Fuat Ergin: Rap müziğin direnişle ilişkisi değişti

Etki Can Bolatcan
19 Mart’ta başlayan halk direnişinin ardından ses çıkaran, meydanlara, sokaklara inen, gençlerin çağrısına yanıt verip sahneye çıkan onlarca sanatçı oldu.
Susan, konuşmayan, korkanlara nazaran, ses çıkaran bu sanatçılar bugün hâlâ mücadeleyi sürdürüyor.
Bu hafta Fuat Ergin'le gündeme ve sanata dair söyleştik.
Rap müziğin genelde düzenin karşısında konumlandığını görüyoruz. Son süreçte de rapçiler sokaklardaydı. Rap müziğin direnişle olan ilişkisi nedir?
Rap’in dünyaya yayılış amacında sesini duyuramayan insanların haykırışı olmak var. Rap başta parti müziği olarak başladı ve sonrasında protest bir tavır doğuran feci bir yerden alevlendi; durumun içler acısı olduğu mahallelerden çıktı. Rap, kurulu düzene baş kaldıran ve eleştiri getiren bir sanattır. Müzik sanayii kokuyu elbette erken aldı ve hip-hop kültürünün içine maddiyat ve lüks bir hayat vaadiyle sızdı. Zihinler değişti, sorudaki rap müziğin direnişle olan ilişkisi değişti. Son süreçte de yine sadece bellibaşlı rapçiler sokaktaydı.
Akli dengesi yerinde olan ve insani olarak sorumluluk duyan herkes ülkemizdeki durumu anlar ve direnmek zorunda olduğunu hisseder. Benim direnmek için rapçi kimliğime yaslanmaya da ihtiyacım yok. Çok küçük yaşta babam önüme Aziz Nesin’in kitaplarını koydu. Uzun zamandır neyin ne olduğunu biliyorum.
Müzisyenler halkla ilişkisini yalnızca müzikleriyle kurmuyor. Sanatçıların halkla olan ilişkisini sokakta güçlendirdiğini düşünüyor musunuz?
Mutlaka güçlendiriyordur.

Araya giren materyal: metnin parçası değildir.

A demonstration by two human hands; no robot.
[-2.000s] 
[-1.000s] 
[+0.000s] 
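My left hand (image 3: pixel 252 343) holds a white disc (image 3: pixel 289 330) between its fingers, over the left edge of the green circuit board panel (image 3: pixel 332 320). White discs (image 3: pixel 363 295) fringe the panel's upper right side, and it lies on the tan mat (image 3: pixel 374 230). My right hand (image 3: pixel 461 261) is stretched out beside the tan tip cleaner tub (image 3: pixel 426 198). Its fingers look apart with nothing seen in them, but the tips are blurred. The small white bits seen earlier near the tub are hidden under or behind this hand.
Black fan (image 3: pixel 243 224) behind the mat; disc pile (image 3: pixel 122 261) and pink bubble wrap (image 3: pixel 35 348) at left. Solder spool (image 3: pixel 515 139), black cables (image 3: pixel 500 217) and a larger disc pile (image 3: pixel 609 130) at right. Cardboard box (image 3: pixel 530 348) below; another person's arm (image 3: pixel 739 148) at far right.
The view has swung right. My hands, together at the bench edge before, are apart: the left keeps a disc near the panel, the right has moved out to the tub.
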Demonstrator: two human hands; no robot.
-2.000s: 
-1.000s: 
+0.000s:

Sokakta çok güzel, çok gerçek enerjiler var. Sokaktaki iletişim sosyal medyadaki gibi yapay değil. Dışarda her yaş grubundan dinleyicilerimle karşılaşabiliyorum. Asla hayattan ve dünyadan soyutlamak istemedim kendimi. Herkese güç vermek insanlarla iç içe olmak beni rahatsız etmedi. İnsanların gerçek beni görmelerinden korkmadım.
Rap müziğin sokağın sesini şarkılara taşıdığı düşünülüyor. Rap müzik sokağın sesi mi, odağını sokağa ne ölçüde yönlendirebiliyor?
Rap dünyanın sesi… Rap herkesin sesi. Evet, rap sokağın sesini şarkılara taşır. Rap’in odağını yeterince sokağa yönlendirdiğini düşünüyorum. Bugün Türkçe rap şarkılarında sokak jargonunu, sokaktaki çocuğun, insanın sorunlarını duyabilirsin. Aynı zamanda gençlerin yine bugünkü politik iklimde düştüğü başka şeyler de var; marka, uyuşturucu, lüks hayat, otomobiller, saatler. Bunların hepsi sosyal yaşamdan şarkılara yansıyor. Kimi dinlediğinize bağlı olarak dünya çok çeşitli şekilde betimleniyor.
Eklemek istediğiniz başka bir şey var mı?
Doğaya saygı duyun.
Doğal yasaları öğrenin.
Çoğu insanın manevi donanımı yok.
Son nefesinize kadar öğrenmeyi sevin.